VARCHAR is a variable character. It’s a dynamically changing field, whose size depends on the entered data. The
VARCHAR(50) means the field can have a maximum size of fifty characters. Other supported data-types are listed in the MySQL documentation.
Now let’s explore the concept of primary and secondary keys. If you notice, the field
contact_id is common to all tables. This is to relate the tables by that common field. Here, the
NAMES_MASTER is the primary key, and the rest are secondary keys. In other words,
contact_id is the reference for all the data in each table (as the secondary key), where it finally relates to the name of the contact (as primary key).
Once a table is made, you can populate it using a tool called phpMyAdmin. Doing justice to using phpMyAdmin would require another article; hence, I won’t cover this aspect here. You can also populate using the
INSERT into table_name (column1, column2...) values (value1, value2...);
At the end of this exercise, you will have a database ready to use. This, frankly, is just the starting point in designing a database. I hope it proved helpful to you in understanding what goes on beneath the surface in cyberspace, at least when it comes to managing data.

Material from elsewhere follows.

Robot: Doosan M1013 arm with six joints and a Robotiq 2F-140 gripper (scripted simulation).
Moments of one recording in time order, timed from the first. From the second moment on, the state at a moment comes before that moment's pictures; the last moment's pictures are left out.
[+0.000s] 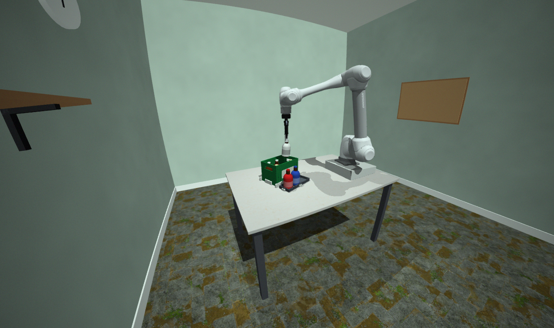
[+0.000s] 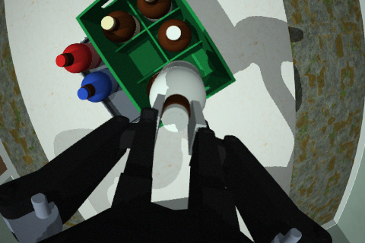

I’m paying good money to learn this crap right now ;P
Great post. Here’s a tool that lets you build your online database in minutes, without coding
Great article good job.
I am trying to design a db for computer monitoring. at the moment I am stuck at the point with the design that a single user account can have more computers onder the same ID. How would i design this? My first attempt was to create columns in the computers table with computerid1, computerid2 etc. but this will limit the number of computers that can be added to the account. it needs to be dynamic. how should I do it?
its a great good job for designgning and implementing databases.